WORK ITEM:
What you return should be every line below, word for word, and none of the images.

○ ○ ○

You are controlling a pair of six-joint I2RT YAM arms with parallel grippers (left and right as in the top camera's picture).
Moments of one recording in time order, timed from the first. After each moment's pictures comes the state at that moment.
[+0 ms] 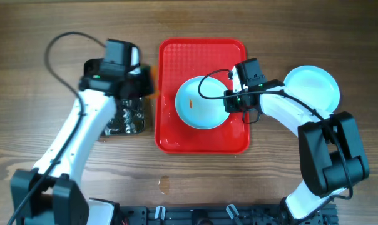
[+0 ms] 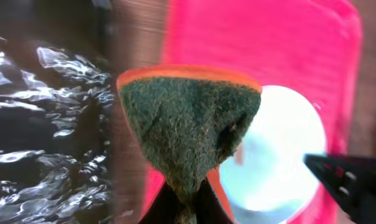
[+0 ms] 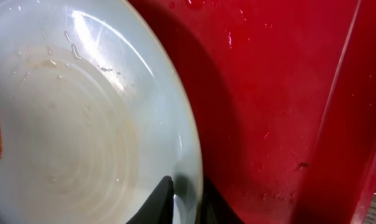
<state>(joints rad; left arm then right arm) -0.24 1.56 1.19 -0.69 0.17 -0.45 0.31 1.83 1.02 -0.43 -0.18 0.24</state>
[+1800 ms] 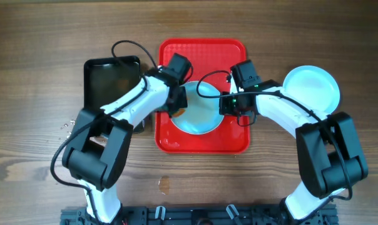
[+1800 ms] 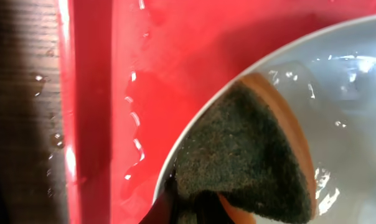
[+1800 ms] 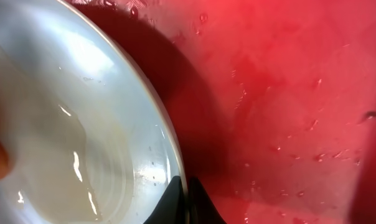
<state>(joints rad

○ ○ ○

ANSWER TO THE EXERCISE:
You are controlling a pair of six-joint I2RT YAM arms with parallel grippers (left and right as in the top camera's picture).
Moments of one recording in time order, timed from the first. After each moment's pictures comes the state at that moment.
[+0 ms] 
[+0 ms] 
[+0 ms] 
<state>(joints rad; left arm then right arm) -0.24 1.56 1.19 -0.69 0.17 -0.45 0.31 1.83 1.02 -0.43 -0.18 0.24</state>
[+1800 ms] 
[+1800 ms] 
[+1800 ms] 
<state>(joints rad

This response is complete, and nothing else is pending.